Scaling on custom metrics

There is the possibility to scale horizontally by leveraging an optional managed installation of keda. Keda allows to get metrics from various backends (called 'scalers' in keda terms) and to scale based on them. You can find the available scalers in keda's documentation. Keda also allows to scale on own custom metrics, by providing a self written external scaler.

If you are interested in a managed installation of keda or if you just want to know if your use case is supported by it, please send us a message.

Scaling your workloads vertically

To have kubernetes schedule your workloads properly you need to set resource requests on your containers (see here for an explanation). This will tell kubernetes how many resources your container will use. The numbers you set are actually independent of what your container will really use when it is running. In reality the 'requested resources' differ a lot from what the pod is really using.

As it is hard to estimate 'resource requests' (and as they also might change over time), the vertical pod autoscaler project aims to provide sane settings for you. It monitors the resource usage of your pods when they are running and provides recommendations for 'resource requests'. Depending on the updateMode setting, it will also apply those recommendations to your running pods, by evicting and restarting them with updated 'resource requests'. Please make use of Pod Disruption Budgets when using VerticalPodAutoscaler resources, as otherwise the eviction of pods might lead to disruptions. You should also always use at least 2 replicas.

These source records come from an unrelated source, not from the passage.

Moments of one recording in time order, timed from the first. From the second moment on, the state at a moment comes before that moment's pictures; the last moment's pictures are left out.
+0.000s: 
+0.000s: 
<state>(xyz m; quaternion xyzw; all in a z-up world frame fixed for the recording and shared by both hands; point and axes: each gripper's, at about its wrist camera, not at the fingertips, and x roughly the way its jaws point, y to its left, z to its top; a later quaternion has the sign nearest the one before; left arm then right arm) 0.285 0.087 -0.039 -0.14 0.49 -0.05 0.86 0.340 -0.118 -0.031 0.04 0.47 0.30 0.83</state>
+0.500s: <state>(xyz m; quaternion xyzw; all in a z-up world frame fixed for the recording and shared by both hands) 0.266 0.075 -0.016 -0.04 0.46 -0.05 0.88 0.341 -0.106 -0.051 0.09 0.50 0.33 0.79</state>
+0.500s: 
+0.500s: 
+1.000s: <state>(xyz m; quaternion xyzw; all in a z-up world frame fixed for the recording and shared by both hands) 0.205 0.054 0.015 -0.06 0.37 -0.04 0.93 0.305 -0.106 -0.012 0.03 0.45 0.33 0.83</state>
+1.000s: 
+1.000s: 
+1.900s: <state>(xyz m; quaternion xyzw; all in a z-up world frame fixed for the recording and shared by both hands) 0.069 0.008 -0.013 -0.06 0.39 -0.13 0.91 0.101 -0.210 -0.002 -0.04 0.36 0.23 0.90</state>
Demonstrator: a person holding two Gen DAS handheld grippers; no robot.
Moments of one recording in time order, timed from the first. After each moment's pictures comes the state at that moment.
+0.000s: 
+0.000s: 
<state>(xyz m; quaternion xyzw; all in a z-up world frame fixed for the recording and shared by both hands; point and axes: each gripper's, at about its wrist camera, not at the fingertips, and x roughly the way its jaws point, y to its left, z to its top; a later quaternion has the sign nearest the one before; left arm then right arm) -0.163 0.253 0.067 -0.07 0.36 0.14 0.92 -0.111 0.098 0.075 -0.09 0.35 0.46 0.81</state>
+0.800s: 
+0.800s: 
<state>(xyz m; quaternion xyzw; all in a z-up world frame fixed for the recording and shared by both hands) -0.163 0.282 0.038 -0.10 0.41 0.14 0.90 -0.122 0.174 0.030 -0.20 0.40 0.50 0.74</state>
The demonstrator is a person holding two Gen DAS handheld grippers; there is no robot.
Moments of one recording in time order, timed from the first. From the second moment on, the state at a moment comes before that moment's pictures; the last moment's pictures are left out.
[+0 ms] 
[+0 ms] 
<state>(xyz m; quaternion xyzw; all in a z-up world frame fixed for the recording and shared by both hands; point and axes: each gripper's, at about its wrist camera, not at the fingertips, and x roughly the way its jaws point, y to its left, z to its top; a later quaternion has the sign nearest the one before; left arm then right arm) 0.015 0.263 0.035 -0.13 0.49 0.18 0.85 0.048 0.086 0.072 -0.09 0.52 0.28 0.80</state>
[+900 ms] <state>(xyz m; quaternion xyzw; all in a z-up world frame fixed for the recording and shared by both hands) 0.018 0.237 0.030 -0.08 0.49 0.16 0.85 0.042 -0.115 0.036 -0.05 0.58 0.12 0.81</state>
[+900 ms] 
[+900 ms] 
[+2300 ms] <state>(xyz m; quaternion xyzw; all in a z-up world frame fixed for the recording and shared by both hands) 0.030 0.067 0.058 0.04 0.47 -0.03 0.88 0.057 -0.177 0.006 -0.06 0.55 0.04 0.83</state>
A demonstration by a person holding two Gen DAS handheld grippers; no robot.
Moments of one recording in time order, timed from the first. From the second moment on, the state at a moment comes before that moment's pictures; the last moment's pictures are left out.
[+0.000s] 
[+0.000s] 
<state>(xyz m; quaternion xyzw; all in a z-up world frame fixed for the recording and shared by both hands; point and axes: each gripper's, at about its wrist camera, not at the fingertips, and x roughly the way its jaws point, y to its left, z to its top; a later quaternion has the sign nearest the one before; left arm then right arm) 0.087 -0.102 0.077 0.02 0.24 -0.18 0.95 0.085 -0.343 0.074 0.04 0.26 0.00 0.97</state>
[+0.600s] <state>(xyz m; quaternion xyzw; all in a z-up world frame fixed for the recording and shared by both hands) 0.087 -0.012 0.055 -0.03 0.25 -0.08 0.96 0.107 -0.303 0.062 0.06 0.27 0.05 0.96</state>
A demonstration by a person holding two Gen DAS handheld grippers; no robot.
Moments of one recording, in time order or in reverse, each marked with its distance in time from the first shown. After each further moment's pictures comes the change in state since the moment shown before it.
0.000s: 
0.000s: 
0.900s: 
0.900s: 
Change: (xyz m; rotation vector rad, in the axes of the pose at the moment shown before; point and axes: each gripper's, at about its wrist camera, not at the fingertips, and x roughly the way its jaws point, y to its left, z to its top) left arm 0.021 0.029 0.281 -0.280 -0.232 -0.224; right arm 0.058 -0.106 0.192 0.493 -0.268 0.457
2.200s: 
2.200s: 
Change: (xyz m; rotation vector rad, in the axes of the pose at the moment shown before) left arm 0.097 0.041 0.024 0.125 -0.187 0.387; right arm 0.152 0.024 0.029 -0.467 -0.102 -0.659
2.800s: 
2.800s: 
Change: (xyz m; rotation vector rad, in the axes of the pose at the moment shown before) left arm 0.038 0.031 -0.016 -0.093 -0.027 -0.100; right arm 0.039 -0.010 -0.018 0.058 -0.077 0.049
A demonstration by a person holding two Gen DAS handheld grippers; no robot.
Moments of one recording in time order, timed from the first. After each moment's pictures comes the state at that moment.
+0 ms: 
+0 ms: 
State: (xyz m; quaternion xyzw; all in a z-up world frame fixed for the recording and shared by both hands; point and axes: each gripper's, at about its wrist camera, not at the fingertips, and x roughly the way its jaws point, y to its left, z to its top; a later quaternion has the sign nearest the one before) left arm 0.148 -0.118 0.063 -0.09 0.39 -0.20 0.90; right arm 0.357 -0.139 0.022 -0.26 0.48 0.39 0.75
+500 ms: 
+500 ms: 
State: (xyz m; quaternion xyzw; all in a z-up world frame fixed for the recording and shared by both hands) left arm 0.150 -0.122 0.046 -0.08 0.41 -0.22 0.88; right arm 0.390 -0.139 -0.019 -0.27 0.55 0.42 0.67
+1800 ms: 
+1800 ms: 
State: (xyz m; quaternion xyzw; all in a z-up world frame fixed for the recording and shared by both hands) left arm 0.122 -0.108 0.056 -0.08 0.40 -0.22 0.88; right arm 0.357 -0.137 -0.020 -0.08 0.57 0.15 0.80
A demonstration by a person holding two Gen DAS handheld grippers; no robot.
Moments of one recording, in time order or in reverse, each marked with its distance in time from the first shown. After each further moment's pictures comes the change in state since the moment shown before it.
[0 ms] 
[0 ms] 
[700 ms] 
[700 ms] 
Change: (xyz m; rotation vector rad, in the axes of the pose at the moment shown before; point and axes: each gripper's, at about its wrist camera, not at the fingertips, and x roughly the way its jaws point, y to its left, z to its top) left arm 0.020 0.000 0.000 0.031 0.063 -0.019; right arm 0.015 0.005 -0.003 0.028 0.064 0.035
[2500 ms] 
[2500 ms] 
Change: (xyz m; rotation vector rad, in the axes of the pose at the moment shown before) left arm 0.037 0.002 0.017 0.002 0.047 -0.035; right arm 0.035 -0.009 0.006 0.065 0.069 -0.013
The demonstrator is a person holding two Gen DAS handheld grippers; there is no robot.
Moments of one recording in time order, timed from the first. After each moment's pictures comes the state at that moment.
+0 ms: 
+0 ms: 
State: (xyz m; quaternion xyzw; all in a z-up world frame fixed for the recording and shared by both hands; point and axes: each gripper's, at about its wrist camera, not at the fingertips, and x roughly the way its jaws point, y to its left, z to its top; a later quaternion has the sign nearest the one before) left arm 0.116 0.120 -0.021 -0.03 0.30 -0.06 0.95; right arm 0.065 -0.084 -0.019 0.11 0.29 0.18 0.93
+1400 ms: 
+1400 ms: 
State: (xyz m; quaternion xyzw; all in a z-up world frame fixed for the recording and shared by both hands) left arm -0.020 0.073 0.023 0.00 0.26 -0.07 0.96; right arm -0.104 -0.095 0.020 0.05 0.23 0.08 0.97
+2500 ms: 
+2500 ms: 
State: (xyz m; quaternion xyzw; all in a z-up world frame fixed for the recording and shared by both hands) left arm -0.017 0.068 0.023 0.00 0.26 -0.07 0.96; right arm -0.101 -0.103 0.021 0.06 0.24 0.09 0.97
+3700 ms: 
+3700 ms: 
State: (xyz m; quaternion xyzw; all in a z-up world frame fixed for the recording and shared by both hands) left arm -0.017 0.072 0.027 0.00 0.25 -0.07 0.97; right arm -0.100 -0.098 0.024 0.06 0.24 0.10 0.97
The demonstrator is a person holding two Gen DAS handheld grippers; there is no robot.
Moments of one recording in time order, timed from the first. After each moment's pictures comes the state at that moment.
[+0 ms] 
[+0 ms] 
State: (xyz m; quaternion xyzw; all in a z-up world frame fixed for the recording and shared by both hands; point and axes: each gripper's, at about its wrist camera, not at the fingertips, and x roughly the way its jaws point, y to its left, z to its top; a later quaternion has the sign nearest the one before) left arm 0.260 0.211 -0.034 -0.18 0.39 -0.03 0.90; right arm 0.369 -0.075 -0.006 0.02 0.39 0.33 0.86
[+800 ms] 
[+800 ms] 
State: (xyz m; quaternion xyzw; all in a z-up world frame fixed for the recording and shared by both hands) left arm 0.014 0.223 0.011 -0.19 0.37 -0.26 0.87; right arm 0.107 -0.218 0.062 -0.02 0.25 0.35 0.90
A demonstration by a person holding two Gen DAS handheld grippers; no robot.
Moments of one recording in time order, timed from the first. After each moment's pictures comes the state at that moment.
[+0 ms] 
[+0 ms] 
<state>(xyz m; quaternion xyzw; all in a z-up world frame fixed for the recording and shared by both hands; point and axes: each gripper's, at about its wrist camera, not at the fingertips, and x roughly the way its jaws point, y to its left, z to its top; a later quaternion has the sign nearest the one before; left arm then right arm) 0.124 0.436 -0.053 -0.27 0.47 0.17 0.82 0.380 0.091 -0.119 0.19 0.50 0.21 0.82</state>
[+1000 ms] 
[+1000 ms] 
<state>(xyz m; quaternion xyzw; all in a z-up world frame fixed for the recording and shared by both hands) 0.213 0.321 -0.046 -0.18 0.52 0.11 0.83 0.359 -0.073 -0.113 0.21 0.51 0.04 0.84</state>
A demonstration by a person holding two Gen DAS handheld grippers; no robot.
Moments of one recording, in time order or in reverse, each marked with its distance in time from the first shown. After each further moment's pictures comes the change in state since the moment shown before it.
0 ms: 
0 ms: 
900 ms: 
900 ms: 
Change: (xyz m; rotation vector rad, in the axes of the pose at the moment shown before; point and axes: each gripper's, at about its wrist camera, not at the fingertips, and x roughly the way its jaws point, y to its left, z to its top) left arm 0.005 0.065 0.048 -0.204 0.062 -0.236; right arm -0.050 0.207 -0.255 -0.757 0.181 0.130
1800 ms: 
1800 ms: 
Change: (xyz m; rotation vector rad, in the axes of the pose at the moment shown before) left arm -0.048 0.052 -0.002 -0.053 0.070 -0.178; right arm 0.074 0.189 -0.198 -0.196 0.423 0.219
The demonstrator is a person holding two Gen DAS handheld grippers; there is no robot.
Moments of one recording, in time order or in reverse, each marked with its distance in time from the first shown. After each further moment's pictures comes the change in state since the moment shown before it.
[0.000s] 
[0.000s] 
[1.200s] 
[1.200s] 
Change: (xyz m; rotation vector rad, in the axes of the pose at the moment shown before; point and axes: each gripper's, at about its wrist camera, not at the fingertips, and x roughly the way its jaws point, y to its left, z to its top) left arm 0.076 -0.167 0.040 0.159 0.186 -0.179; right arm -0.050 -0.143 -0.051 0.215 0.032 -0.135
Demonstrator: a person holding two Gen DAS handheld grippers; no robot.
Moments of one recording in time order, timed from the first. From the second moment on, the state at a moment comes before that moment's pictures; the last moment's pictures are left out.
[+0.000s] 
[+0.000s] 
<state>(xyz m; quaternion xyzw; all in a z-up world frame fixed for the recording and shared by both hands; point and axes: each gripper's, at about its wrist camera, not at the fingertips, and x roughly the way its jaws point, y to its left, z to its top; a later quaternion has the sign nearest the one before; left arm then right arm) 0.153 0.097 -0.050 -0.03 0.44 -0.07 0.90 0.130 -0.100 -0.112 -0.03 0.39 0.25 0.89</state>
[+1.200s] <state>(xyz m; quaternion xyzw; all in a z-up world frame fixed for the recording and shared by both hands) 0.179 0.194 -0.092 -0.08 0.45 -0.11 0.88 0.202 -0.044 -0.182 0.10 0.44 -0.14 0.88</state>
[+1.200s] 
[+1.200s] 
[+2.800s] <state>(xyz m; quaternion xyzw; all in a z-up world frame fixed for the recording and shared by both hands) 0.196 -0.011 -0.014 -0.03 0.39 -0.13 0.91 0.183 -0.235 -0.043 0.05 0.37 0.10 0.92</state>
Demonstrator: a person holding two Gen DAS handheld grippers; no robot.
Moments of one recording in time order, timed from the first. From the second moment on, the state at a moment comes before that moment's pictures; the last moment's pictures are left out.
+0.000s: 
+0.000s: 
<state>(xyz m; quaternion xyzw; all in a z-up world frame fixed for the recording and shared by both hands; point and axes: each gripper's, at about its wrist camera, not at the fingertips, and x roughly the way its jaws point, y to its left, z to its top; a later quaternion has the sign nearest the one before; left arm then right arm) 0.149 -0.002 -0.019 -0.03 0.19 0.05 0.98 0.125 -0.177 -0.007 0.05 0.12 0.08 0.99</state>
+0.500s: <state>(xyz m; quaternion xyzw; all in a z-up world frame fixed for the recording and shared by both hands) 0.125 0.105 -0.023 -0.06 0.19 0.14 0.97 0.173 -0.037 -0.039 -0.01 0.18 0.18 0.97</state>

How to create a VerticalPodAutoscaler resource

A VerticalPodAutoscaler resource can be used for kubernetes resources which control/manage pods themselves like Deployments, StatefulSets, ReplicaSets, etc. Here is an example for a VerticalPodAutoscaler which targets a Deployment called 'my-app'. The Deployment needs to be in the same namespace as the VerticalPodAutoscaler resource itself.

apiVersion: autoscaling.k8s.io/v1
kind: VerticalPodAutoscaler
metadata:
name: my-app-vpa
spec:
targetRef:
apiVersion: "apps/v1"
kind: Deployment
name: my-app
updatePolicy:
updateMode: "Auto"

This resource can be created with the usual kubectl create -f <filename> -n <namespace> command.

The vertical pod autoscaler will check the usage metrics of the pods created by the Deployment. After some time, the VerticalPodAutoscaler resource will be updated with the found recommendations. As the updateMode was set to "Auto" it will also replace the pods and restart them with the recommended values set. You can set the updateMode to "Off" to just get the recommendations without replacing pods.

Please have a look at this tutorial from Google which also provides information about how to disable recommendations for certain containers.

Known Limitations

Please see here for known limitations of the vertical pod autoscaler. Most notably you shouldn't use a VerticalPodAutoscaler in combination with a HorizontalPodAutoscaler when scaling on cpu or memory.